Dès lors, le modèle agro-industriel français, fortement dépendant des engrais, met la sécurité alimentaire de la France entre les mains de Poutine. Face à cette impasse, les Amis de la Terre appellent le gouvernement à remettre sur la table le « plan engrais »5, censé planifier la réduction de la consommation française d’engrais chimiques et ainsi se libérer de cette dépendance dangereuse à la Russie.
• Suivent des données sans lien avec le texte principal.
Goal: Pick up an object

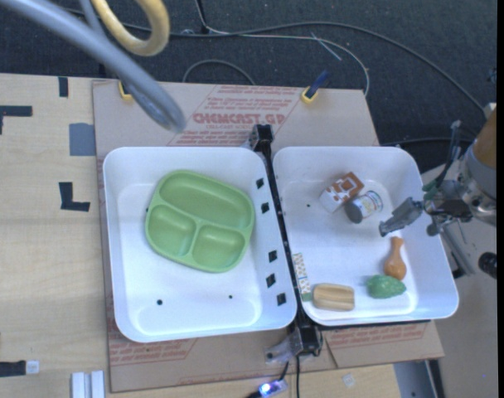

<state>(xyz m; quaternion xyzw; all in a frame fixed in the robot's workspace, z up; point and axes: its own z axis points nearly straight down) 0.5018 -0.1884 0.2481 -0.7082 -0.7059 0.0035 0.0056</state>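
The hand (404,215) hangs over the right bin's (318,243) right edge, and I cannot tell its state. A small can (364,206) lies just left of it. The green plate (200,220) sits in the left bin (128,297).

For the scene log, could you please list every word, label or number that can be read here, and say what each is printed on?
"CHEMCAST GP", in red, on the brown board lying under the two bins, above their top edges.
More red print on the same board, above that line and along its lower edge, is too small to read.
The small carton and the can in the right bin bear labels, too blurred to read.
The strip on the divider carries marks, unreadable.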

![Capture d'écran 2023-12-06 155457](https://www.amisdelaterre.org/wp-content/uploads/2023/12/capture-decran-2023-12-06-155457-300x300.png)
Energies fossiles dans nos assiettes : la face cachée des engrais
Des tentatives de régulation loin d’être suffisantes
Alors que des sanctions européennes visant la Russie ont rapidement été appliquées au pétrole russe, seule une partie du marché du gaz russe a fait l’objet de sanctions, et ce tardivement. En effet, les sanctions concernant le gaz s’appliquant uniquement aux réexportations, les importations de gaz russe et le trafic d’engrais chimiques (fabriqués à partir de gaz fossile) peuvent continuer d’aller bon train, et ce dans la plus grande impunité. En constatant que ses exportations d’engrais augmentaient, Poutine en a même profité pour créer des taxes qui lui ont permis de récolter plus de 700 millions d’euros6.
Les solutions existent
« Alors que nous approchons de la 3ème année de la guerre russe contre l’Ukraine, l’UE a une occasion historique de porter un coup stratégique à la Russie en mettant en place un embargo sur les combustibles fossiles russes. La France en particulier doit prendre ses responsabilités en stoppant les importations de GNL russe et le faire inscrire dans la législation au niveau européen. »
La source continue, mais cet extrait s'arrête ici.